No a la militarización del país
En contraste

Es senadora de la República, presidenta de la Comisión de Derechos Humanos y recientemente nombrada vicecoordinadora del Grupo Parlamentario de Acción Nacional, es la primera mujer que ocupa ese cargo. Twitter: @kenialopezr

No a la militarización del país
Fotografía: Guardia Nacional/ Facebook

Lo sucedido el fin de semana en la Cámara de Diputados es indignante. Morena y sus partidos aliados aprobaron –al vapor– adscribir a la Guardia Nacional a las Fuerzas Armadas y se burlaron de la Constitución.

El presidente Andrés Manuel López Obrador prometió pacificar al país en seis meses y mintió. Prometió fortalecer a las policías estatales y municipales, y mintió. Prometió que las Fuerzas Armadas dejarían de hacer tareas de seguridad pública y también mintió. Han sido cuatro años de mentiras y más mentiras.
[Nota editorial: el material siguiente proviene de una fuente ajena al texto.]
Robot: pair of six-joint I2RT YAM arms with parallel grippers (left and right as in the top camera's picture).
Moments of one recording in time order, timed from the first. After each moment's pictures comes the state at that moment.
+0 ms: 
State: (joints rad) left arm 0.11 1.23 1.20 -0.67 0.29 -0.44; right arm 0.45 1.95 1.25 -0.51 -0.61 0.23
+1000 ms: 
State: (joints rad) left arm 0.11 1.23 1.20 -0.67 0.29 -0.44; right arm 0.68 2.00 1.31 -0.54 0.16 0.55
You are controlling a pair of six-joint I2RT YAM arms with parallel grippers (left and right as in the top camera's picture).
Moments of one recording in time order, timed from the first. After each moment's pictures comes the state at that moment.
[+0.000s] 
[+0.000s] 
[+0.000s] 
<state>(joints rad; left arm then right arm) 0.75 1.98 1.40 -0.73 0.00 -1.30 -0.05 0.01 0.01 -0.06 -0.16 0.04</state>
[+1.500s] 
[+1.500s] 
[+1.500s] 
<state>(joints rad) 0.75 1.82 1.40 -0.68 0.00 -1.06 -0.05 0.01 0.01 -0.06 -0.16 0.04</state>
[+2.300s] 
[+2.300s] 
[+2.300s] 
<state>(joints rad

La estrategia de abrazar a los delincuentes ha puesto en un riesgo constante a los mexicanos. Más de 124 mil personas han sido asesinadas, y más de 35 mil se encuentran desaparecidas.

Los índices delictivos van en incremento. En el primer trienio de este gobierno, los homicidios dolosos aumentaron 60%, las violaciones 49%, la extorsión 38%, las lesiones dolosas 7.5% y los feminicidios 4.4%. Solo por mencionar algunos delitos.
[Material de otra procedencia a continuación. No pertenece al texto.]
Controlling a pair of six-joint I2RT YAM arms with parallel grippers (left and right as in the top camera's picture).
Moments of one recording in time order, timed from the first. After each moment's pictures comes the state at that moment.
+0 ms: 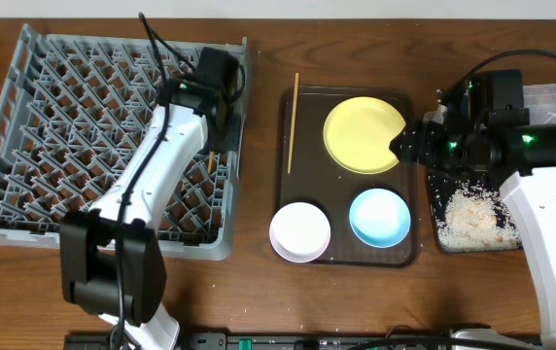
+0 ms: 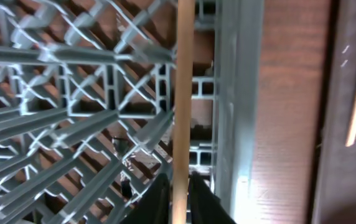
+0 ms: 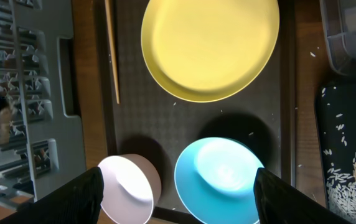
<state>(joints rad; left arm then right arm) -0.27 1.81 1.47 -0.99 -0.14 -0.14 0.08 1.42 1.33 -1.04 -0.33 0.38</state>
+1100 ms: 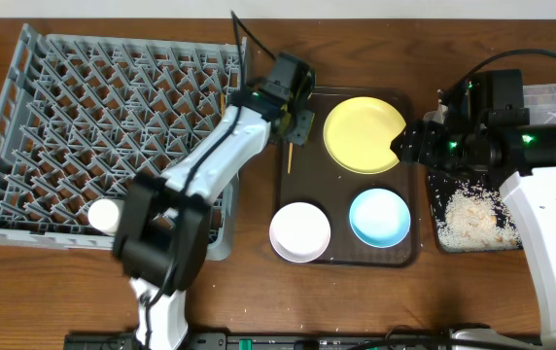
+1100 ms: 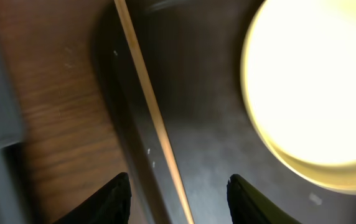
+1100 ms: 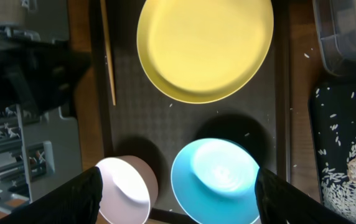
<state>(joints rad) -0.48 2.05 1.55 -0.61 0.05 -0.11 0.08 1.42 1.33 -1.04 -0.31 0.38</state>
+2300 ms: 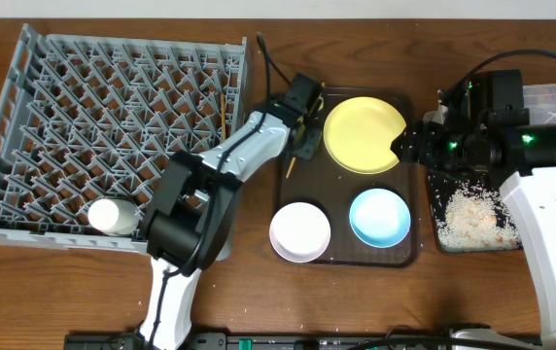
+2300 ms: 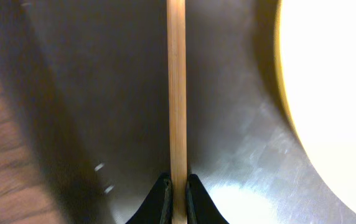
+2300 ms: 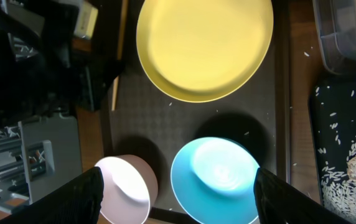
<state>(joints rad) -0.51 2.17 1.56 -0.60 0.04 -0.16 0.08 1.42 1.33 -1.04 -0.31 0.38</state>
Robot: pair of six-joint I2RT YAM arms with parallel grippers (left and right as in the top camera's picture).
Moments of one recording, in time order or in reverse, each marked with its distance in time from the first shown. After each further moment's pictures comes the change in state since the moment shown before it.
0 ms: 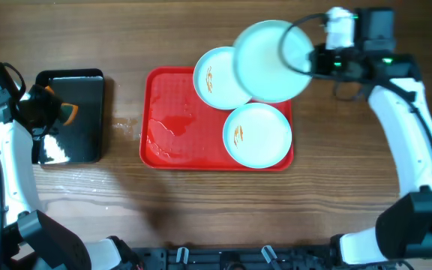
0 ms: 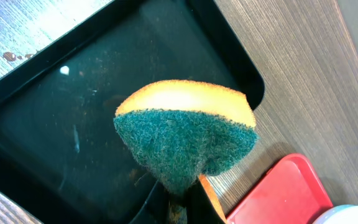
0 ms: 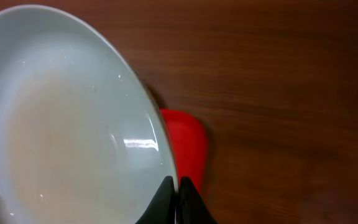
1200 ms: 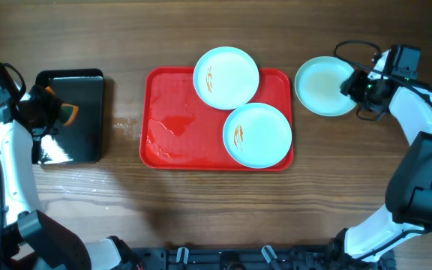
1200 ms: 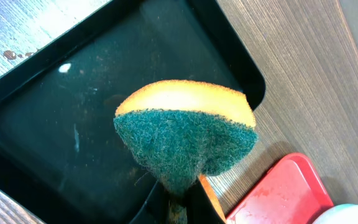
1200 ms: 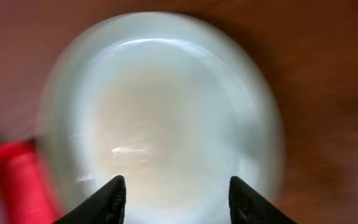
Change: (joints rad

El gobierno federal ha abandonado a las fuerzas policiales civiles. En 2020 recortó el presupuesto para el programa de fortalecimiento para la seguridad pública (Fortaseg) y en 2021 lo eliminaron. Mientras tanto, a la Guardia Nacional en su último año le dieron el mismo presupuesto que al Fortaseg en toda su vida de operación.
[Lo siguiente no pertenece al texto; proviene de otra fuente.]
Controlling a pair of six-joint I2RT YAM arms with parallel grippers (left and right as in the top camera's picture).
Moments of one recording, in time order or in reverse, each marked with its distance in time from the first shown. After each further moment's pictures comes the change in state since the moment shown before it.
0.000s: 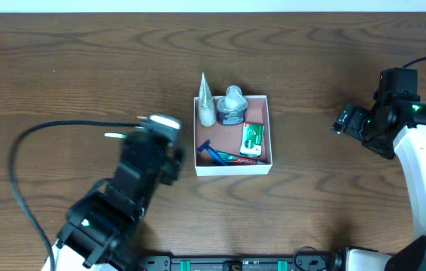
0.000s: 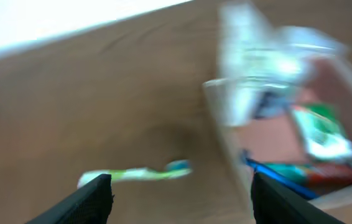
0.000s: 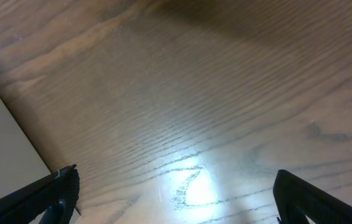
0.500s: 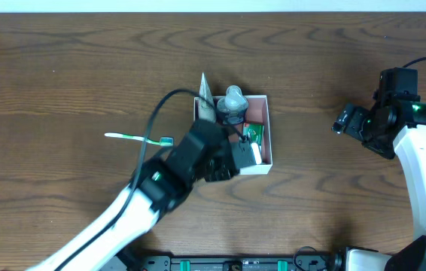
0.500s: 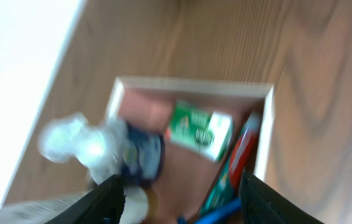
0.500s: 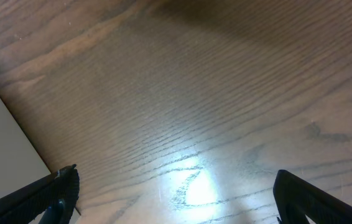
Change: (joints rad) left arm -0.199 0.339 -0.001 0.351 0.485 0.829; right arm 0.000 0.000 0.000 0.001 0.000 0.000
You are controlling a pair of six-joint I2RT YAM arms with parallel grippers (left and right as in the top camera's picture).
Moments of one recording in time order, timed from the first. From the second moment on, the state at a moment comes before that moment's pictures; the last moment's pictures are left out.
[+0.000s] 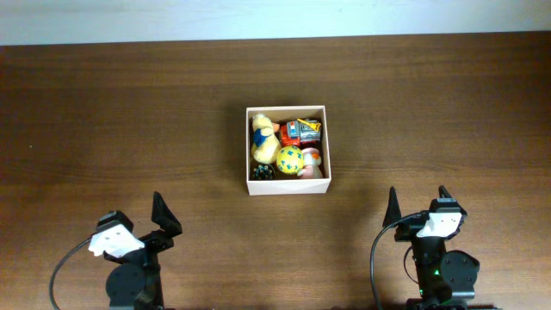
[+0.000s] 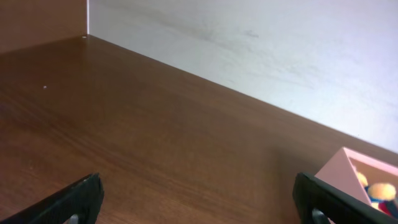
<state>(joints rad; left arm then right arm) -0.02 0.04 0.16 -0.28 -0.28 -0.32 -0.04 0.01 0.01 -0.08 -0.02 -0.02</state>
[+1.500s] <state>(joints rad) 0.05 0.02 0.02 -0.07 -0.02 0.13 -0.04 0.01 0.01 -0.08 -0.02 -0.02</state>
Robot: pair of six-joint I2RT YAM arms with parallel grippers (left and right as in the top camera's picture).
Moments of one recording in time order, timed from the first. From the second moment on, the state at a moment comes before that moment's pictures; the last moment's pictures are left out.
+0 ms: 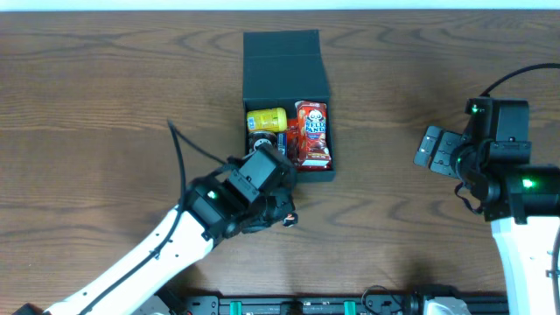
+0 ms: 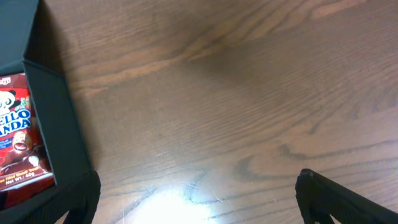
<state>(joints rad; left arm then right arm) -0.80 1.27 1.05 -0.90 0.18 -1.15 0.00 1.12 1.20 -1.09 0.15 0.31</state>
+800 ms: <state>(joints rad) -0.56 2.01 1.69 -1.09 0.20 -0.29 0.00 1.12 1.20 -1.09 0.15 0.31</state>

¿Para qué servía este recurso? Para que las policías municipales y estatales recibieran capacitación, profesionalización, armamento y se establecieran acciones reales para prevenir el delito. Pero nada de eso le importó al gobierno federal, porque han desmantelado a los estados y municipios. Y ese es el verdadero riesgo, que si no fortalecemos a las policías civiles, la militarización será para siempre.

Prometieron desde el gobierno federal que la Guardia Nacional sería un instrumento para prevenir el delito, para preservar la seguridad pública, para recuperar la paz y combatir a la delincuencia, pero nada de eso fue cierto. En tres años no ha disminuido la violencia, todo lo contrario. Desde Baja California hasta Quintana Roo, el país está sumido en una ola de violencia inhumana.

Desde Palacio Nacional quieren perpetuar la presencia del ejército en las calles. Si quisiera regresarlos, tendría que estar invirtiendo en la alternativa, en la policía civil, pero no lo hace, porque los ha abandonado. Le mintieron al pueblo de México y Morena ha hecho el trabajo sucio en la Cámara de Diputados para violar la Constitución y el proceso legislativo. 

En el Senado de la República, como bloque de oposición, hemos dado cifras claras de cómo la estrategia de seguridad ha fallado. Hemos argumentado con base en la Constitución y los tratados internacionales. Y el compromiso es claro: defender a los mexicanos para que nuestro país no se militarice.